Last Time German Bonds Did This Well the Euro Area Was in Crisis

  • Ten-year yields drop most since euro-zone debt crisis in 2011
  • Bunds steady as data show regional consumer prices falling

The last time German government bonds performed this well over a quarter, the euro area was in such a state of crisis that the very existence of the single currency was in doubt.

While there’s little talk of the bloc breaking up now, the safety of Europe’s benchmark debt is in demand for other reasons. Regional inflation remained below zero for a second month in March, data showed Thursday, in the latest sign that the stimulus the European Central Bank is pumping into the system is struggling to boost the economy.
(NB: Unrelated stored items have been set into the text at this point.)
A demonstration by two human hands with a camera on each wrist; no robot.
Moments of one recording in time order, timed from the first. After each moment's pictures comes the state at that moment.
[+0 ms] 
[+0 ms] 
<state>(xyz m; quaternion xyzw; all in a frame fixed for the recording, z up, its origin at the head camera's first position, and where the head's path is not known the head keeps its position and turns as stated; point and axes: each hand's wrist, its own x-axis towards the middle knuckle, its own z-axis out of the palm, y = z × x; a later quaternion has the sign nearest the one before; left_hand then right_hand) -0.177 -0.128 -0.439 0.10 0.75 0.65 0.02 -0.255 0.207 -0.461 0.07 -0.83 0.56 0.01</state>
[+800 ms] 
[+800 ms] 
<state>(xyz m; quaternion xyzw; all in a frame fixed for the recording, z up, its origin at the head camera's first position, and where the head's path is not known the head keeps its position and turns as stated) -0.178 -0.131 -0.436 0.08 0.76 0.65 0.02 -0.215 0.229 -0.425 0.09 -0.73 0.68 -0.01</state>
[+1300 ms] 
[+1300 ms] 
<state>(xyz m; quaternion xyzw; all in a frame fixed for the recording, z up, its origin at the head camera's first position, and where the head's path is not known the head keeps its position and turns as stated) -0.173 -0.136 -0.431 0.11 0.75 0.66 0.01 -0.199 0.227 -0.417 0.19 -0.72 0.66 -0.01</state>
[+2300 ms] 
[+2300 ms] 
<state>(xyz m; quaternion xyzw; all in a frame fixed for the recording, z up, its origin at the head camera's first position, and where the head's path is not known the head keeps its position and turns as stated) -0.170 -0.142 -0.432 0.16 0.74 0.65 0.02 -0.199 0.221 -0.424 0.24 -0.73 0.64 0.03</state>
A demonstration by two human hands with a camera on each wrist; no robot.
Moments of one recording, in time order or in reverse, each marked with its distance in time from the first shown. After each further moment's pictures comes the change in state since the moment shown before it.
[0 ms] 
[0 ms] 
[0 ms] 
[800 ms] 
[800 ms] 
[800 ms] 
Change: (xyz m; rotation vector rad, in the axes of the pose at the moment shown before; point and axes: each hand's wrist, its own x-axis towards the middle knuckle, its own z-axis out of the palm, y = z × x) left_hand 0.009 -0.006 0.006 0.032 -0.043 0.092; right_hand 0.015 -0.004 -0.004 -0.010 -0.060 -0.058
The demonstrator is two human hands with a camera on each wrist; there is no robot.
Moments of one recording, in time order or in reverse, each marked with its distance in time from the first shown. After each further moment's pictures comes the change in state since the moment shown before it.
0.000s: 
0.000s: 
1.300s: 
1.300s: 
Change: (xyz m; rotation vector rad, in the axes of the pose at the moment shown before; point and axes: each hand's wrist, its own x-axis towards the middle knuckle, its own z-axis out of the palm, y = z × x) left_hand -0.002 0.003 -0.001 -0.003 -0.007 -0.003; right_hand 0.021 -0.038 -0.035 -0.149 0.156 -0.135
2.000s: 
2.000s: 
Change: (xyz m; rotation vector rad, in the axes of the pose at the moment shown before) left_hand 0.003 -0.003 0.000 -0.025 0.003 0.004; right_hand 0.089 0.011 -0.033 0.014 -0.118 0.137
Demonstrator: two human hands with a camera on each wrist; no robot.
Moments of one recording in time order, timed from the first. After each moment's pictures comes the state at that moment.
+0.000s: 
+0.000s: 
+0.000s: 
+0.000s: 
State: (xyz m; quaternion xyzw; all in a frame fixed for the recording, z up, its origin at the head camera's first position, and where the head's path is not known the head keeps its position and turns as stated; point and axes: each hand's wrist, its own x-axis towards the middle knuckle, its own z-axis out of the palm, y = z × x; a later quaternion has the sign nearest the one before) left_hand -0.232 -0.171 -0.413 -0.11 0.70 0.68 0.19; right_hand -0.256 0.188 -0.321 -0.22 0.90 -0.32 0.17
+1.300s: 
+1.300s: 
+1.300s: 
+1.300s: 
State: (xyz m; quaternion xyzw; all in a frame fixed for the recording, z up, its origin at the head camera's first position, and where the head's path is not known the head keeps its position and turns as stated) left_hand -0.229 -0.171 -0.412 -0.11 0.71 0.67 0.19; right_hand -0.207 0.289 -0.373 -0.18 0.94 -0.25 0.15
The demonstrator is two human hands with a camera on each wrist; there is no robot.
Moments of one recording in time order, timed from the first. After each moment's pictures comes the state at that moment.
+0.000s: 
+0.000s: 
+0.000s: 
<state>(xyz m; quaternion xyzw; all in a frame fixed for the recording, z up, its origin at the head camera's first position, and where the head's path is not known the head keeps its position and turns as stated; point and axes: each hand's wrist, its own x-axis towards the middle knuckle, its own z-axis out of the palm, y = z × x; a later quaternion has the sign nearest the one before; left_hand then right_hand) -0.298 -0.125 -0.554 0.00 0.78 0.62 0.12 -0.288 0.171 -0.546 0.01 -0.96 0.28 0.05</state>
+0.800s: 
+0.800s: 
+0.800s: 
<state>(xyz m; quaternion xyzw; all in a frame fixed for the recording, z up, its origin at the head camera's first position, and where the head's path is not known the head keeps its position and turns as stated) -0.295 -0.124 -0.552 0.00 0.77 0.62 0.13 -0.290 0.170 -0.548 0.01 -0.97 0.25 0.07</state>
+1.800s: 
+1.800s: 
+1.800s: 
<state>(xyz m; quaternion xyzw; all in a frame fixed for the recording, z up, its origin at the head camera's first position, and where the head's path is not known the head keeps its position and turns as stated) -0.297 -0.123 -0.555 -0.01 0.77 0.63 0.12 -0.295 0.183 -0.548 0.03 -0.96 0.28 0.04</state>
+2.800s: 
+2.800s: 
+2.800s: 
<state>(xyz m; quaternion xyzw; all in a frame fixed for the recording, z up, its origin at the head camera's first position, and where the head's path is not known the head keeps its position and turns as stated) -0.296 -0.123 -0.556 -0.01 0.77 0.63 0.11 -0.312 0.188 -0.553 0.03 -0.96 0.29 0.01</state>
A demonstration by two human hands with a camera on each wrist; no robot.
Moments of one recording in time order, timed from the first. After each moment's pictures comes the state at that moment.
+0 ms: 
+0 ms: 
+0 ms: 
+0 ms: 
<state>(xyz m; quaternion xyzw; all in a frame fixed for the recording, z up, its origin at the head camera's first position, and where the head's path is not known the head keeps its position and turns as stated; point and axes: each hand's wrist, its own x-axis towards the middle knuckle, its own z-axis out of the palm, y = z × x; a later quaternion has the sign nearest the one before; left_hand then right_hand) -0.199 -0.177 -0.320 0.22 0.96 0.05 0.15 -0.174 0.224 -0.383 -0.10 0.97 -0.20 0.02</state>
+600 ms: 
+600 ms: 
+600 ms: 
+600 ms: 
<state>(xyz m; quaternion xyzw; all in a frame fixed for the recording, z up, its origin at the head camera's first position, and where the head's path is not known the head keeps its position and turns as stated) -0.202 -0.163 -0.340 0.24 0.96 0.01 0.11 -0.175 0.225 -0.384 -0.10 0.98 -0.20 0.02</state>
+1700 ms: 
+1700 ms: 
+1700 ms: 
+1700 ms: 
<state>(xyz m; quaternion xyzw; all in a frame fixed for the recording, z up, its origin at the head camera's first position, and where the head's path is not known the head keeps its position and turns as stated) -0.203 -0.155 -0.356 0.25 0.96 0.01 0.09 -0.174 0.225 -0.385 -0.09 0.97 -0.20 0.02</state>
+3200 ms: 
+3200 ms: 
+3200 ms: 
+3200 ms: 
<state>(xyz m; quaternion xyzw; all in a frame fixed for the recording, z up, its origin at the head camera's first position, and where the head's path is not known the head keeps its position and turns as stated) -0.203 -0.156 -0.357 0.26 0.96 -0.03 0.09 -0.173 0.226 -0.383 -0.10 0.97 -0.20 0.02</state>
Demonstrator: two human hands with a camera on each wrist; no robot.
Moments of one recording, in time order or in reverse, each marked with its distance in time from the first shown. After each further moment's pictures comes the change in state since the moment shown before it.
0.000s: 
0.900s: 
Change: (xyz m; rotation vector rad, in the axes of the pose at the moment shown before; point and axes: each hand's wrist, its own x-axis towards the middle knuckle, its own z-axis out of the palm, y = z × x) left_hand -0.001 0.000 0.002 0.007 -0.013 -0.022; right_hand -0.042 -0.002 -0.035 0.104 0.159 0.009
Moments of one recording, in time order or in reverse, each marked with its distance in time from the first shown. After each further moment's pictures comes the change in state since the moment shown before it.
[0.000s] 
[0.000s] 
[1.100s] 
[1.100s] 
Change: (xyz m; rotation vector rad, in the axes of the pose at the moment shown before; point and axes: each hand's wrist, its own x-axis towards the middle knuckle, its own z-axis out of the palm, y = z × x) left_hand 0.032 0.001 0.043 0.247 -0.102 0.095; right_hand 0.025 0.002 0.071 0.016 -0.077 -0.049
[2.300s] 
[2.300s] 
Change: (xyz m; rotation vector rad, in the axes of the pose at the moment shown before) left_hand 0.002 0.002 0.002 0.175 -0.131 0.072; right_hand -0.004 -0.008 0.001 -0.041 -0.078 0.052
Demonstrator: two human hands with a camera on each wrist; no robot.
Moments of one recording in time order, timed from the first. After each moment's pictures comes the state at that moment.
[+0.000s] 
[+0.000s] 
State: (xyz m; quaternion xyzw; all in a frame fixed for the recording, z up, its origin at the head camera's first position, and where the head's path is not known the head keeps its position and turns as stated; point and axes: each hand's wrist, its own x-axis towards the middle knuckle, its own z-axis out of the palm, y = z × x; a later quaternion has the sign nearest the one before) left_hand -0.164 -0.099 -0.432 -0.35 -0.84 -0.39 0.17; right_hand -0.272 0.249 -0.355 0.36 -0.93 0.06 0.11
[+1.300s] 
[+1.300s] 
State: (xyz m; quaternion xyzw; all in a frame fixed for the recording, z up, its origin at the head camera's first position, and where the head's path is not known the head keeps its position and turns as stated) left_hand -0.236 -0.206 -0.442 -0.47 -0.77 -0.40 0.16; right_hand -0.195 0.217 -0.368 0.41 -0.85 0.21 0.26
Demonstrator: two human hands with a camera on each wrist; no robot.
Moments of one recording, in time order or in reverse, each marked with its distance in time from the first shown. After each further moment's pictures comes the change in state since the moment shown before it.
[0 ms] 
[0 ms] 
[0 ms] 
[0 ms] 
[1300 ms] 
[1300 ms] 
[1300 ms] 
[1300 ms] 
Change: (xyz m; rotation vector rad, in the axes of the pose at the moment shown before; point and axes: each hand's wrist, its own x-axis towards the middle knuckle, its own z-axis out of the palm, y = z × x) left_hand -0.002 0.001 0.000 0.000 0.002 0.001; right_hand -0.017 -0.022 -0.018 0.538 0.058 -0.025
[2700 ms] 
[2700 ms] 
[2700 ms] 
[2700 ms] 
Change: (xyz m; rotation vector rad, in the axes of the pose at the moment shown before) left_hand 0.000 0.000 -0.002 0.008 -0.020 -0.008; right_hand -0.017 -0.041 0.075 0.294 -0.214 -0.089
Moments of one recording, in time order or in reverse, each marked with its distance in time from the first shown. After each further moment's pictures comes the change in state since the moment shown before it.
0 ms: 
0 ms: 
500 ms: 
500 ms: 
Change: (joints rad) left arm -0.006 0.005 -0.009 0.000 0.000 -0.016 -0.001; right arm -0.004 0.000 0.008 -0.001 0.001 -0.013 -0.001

And the stimulus itself is creating demand, with officials expanding their monthly debt purchases by 20 billion euros ($23 billion). The rally in bonds, particularly from higher-yielding nations such as Spain and Italy, has accelerated since the ECB’s March 10 policy decision, where the central bank cut all of its main interest rates.

“Overall, a very good first quarter” for bonds, said Daniel Lenz, lead market strategist at DZ Bank AG in Frankfurt. “The rate decision by the ECB has triggered this strong rally in the periphery.”

German 10-year bund yields dropped 47 basis points, or 0.47 percentage point, this year, the most in any quarter since September 2011.

Bunds were little changed Thursday after the inflation report and as data showed German retail sales unexpectedly dropped in February. Europe’s benchmark sovereign securities yielded 0.16 percent as of 4:11 p.m. London time. The price of the 0.5 percent bond due in February 2026 was 103.335 percent of face value.

Across the euro area, government debt earned 3.4 percent this quarter, the most since this time last year, when the ECB was just starting its quantitative-easing program.